Dec. 3, 2009 (Chinavestor) Index futures got firmer following a better-then-expected jobs data this morning. China stocks continued to climb in Hong Kong but succumbed to profit taking in Shanghai. The Hang Seng Index advanced 7.2% since last Friday shrugging off Dubai's woes. China Eastern Airlines (HKG:0670) (NYSE:CEA), Aluminum Corp. of China (HKG:2600) (NYSE:ACH) and Yanzhou Coal (NYSE:YZC) pulled the index as commodity prices strengthened on the weaker dollar. Chinese airliners reported strong passenger traffic growth and CEA's merger with rival Shanghai Airlines (SHA:600591) set a stage for a dominant position for CEA over the skies of China's financial hub, Shanghai.
Chinese ADRs are far from overbought, a bullish statement before the opening bell. Expect Chinese ADRs with strong momentum from last week to carry on but avoid those that fell on weak earnings. For a stocks specific readings, please visit today's overbought/oversold report.

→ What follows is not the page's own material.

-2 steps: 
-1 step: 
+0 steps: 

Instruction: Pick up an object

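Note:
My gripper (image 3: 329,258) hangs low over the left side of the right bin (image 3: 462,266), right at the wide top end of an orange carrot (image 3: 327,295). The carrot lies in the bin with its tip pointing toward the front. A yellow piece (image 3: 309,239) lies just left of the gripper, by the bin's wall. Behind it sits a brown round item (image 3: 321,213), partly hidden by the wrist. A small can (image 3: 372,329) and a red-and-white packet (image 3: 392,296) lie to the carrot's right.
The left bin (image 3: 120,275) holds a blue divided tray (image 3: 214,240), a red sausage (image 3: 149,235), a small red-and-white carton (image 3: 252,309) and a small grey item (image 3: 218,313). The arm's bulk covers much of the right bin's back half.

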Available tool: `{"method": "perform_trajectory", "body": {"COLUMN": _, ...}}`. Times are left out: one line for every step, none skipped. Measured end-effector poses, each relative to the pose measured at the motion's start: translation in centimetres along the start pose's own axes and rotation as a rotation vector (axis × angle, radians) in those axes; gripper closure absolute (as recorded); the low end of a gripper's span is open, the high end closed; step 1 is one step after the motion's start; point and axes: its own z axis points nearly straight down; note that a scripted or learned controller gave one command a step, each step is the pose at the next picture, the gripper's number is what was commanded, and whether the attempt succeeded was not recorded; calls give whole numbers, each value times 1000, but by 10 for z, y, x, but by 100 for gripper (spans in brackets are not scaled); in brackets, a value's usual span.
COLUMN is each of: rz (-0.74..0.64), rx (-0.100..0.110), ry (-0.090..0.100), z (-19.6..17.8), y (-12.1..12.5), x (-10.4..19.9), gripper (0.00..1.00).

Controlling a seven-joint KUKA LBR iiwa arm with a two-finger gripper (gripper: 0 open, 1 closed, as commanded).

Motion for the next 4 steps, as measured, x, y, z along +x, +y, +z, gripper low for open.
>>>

The strong performance of the Hang Seng index and the Shanghai Composite is clearly reflected in today's overbought chart below. This makes a strong case for their tracking ETFs, such as the Morgan Stanley China Fund (NYSE:CAF) or the FTSE/Xinhua 25 China Index (NYSE:FXI). The relative weakness of the China real estate ETF (NYSE:TAO) suggests buying into weakness makes perfect sense this time.